Jewel Samad/AFP
Jewel Samad/AFP

Lygia Pape ganha sua primeira retrospectiva nos EUA

'A Multitude of Forms' traz pinturas, desenhos, esculturas, instalações e filmes criados pela artista fluminense

Tonica Chagas, ESPECIAL PARA O ESTADO

22 Março 2017 | 19h59

NOVA YORK - A primeira retrospectiva de Lygia Pape (1927-2004) exibida por um museu norte-americano foi aberta na terça, 21, no Met Breuer, espaço que o Metropolitan Museum, de Nova York, inaugurou no ano passado e é dedicado exclusivamente à arte moderna e contemporânea. Lygia Pape: A Multitude of Forms traz pinturas, desenhos, esculturas, instalações e filmes criados pela artista fluminense em 50 anos de carreira. No sábado, 25, a partir das 11 horas, um dos exemplos da arte de Lygia ganha o espaço das ruas no centro de Manhattan: uma remontagem da performance Divisor (30 metros de tecido branco com fendas por onde as pessoas participantes só mostram a cabeça), encenada pela primeira vez, no Rio, em 1968, vai percorrer os dez quarteirões entre a sede do Met, na 5.ª Avenida, e o Met Breuer, na Madison.

Com Lygia Clark (1920-1988) e Hélio Oiticica (1937-1980), Lygia Pape formou a principal trindade do neoconcretismo brasileiro. Em trabalhos como Divisor e Roda dos Prazeres, também de 1968, ela foi uma das primeiras artistas a integrar o espaço da arte com o do observador, um marco da arte do século 20. Lygia mereceu retrospectivas no Centro de Arte Reina Sofia, em Madri, e na Serpentine Gallery, de Londres, em 2011, e no ano seguinte na Estação Pinacoteca, em São Paulo.
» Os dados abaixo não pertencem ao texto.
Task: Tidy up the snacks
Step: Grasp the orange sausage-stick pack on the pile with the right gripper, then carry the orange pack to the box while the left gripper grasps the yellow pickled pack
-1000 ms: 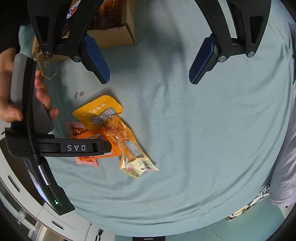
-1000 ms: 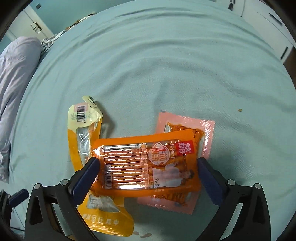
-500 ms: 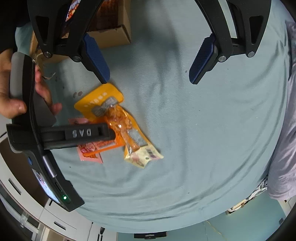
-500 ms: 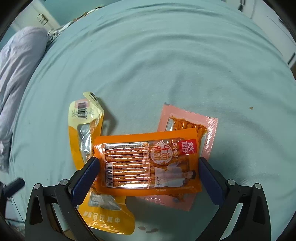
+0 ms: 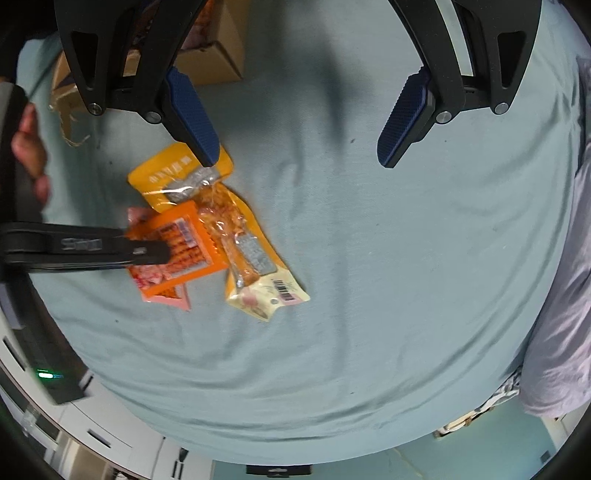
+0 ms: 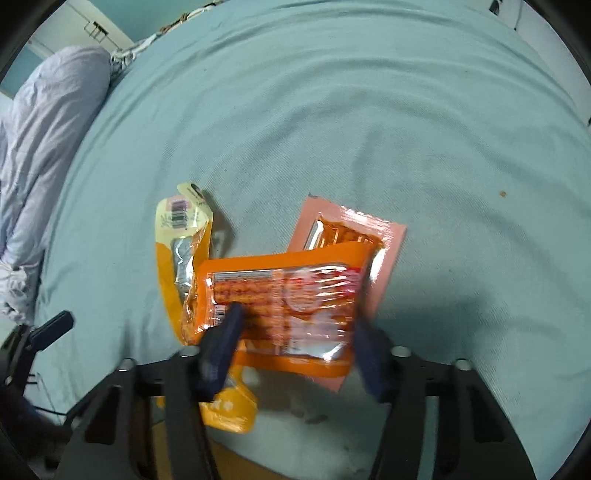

Em 2010, Divisor foi vista na abertura da 29.ª Bienal de São Paulo, e em 2013 foi remontada nas ruas de Hong Kong.

A retrospectiva no Met Breuer tem seções dedicadas a séries de relevos como Tecelares, da década de 1950, livros experimentais dos anos 60 e séries fotográficas sobre a vida urbana carioca, como Favela da Maré (1974-1976) e Espaços Imantados (1982 e 1995). Completam a exposição alguns filmes experimentais que Lygia fez com diretores do Cinema Novo, além de seções com esculturas e instalações, entre as quais Amazoninos (1989-1992), Banquete Tupinambá (2000) e Ttéia (1976-2004). Esta última, exibida em 2009 na 53.ª Bienal de Veneza, ocupa uma galeria especial no Instituto Inhotim, em Brumadinho (MG), desde 2012.

Ao combinar abstração geométrica com noções de corpo, tempo e espaço para integrar o objeto de arte com a experiência de vida, Lygia Pape é vista por Iria Candela, curadora do Departamento de Arte Moderna e Contemporânea do Met que organizou a retrospectiva, como “uma figura crítica no desenvolvimento da arte moderna brasileira”. Lygia Pape: A Multitude of Forms fica em exibição no Met Breuer até 23 de julho.